White House Mideast czar Brett McGurk — backed by National Security Adviser Jake Sullivan — led the crafting of this new speech that focused more squarely on the Israeli proposal, the US officials said.
“As the [US presidential] election got closer and the prospect of a Saudi deal waned, the feeling was that getting a ceasefire was the most pressing issue at hand. The speech the president gave was designed to advance that goal most immediately, even if it meant overshadowing some of our other regional goals,” said the second US official.
The new speech still included references to some of the messaging that was integral in the first version.
“A comprehensive approach that starts with this deal will bring hostages home and will lead to a more secure Israel,” Biden said in the May 31 address, noting that it would “unlock” the possibility for calm between Israel and Hezbollah
“With this deal, Israel could become more deeply integrated into the region, including a potential historic normalization agreement with Saudi Arabia. Israel could be part of a regional security network to counter the threat posed by Iran,” Biden said.
But these lines were toward the end of a speech that was constructed around describing the latest Israeli hostage deal proposal.
A version of the original speech Biden was slated to give was actually used one month later, but not by the president, the US officials said.
Instead, Vice President Kamala Harris’s national security adviser Phil Gordon ended up being the administration official to present Israelis with the two paths in a speech he gave on June 24 at Reichman University’s Herzliya Conference.
“I would just ask all of you to contemplate the two paths I have just described. In one direction, indefinite conflict in Gaza alongside growing tensions and violence in the West Bank; the absence of a Palestinian political horizon as fuel for Hamas and other terrorist groups; the looming threat of serious regional escalation; and growing Israeli isolation on the world stage,” Gordon said.
“In the other direction, the path to a strong, secure and prosperous Israel; at peace with its neighbors; backed by the United States; and integrated in the region as never before,” he continued. “The choice should be clear.”
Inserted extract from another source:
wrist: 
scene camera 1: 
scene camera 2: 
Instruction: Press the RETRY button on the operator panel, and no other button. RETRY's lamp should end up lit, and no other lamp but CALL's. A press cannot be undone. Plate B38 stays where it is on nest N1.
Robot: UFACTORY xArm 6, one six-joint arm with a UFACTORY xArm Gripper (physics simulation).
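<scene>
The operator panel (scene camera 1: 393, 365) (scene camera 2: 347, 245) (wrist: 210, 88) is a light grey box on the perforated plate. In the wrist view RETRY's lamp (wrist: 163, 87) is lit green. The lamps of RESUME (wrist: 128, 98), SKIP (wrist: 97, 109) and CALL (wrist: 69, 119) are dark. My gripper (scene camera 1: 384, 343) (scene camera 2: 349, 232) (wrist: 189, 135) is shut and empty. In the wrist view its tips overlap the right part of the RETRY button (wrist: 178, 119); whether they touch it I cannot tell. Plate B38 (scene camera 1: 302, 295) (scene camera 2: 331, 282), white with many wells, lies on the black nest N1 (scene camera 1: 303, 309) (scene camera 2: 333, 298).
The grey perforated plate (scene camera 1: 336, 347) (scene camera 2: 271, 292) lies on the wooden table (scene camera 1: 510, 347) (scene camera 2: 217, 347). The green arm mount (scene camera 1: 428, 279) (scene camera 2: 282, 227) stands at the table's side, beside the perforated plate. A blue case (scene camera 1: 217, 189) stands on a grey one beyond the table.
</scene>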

But this speech largely flew under the radar, as it wasn’t delivered by the US president himself, and came weeks before Harris became the Democratic party’s presidential nominee after Biden dropped out of the race. Gordon’s name has been floated as a likely White House national security adviser if Harris wins in November.
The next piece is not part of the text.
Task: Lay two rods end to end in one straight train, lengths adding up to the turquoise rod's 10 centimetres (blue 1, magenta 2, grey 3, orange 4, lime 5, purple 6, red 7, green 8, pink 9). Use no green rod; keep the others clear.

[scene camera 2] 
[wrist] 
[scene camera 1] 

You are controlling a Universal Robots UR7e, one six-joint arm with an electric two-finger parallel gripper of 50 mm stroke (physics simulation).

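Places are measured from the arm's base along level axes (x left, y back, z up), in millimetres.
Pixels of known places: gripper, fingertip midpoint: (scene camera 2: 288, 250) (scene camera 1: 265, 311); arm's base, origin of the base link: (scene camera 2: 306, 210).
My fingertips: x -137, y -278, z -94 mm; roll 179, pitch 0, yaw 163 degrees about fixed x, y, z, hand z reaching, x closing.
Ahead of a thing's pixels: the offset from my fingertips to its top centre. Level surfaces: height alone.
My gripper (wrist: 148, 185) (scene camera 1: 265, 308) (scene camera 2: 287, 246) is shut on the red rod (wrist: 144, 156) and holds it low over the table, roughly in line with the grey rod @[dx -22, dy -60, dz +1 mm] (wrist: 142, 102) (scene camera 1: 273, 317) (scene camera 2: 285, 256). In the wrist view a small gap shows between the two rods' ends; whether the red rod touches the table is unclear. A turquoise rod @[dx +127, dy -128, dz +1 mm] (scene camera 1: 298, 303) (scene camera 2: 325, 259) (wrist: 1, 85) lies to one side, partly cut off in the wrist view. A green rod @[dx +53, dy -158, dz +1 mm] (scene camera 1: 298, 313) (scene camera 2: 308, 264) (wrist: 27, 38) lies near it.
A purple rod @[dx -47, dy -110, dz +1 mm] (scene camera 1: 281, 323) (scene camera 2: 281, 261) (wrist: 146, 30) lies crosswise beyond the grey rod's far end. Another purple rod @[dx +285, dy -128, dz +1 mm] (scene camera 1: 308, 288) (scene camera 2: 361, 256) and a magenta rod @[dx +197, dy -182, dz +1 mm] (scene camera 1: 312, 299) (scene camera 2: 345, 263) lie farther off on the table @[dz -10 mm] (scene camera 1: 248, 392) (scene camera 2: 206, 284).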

A third US official defended the decision to swap out the speeches in May, arguing that the one that Biden ended up giving put the administration clearly on record in support of a ceasefire. It also helped build international support for the US-backed Israeli proposal after months in which Washington felt increasingly isolated internationally over its positions on the war, they added.
But the third US official said that the original speech — or at least its main message — could still be delivered by Biden at some point because the door for Israel to fully integrate into the region still remains open if it is willing to offer the Palestinians a pathway to a future state.
Responding to this story, a White House official said, “Elements of earlier drafts were in the final draft. But earlier drafts were not a speech he meant to give.”
“The speech he meant to give is the final draft speech he did give, which also led to a global endorsement of the hostage deal and Hamas then agreeing to the framework on July 3, with the talks now on the implementation,” the official added in a statement.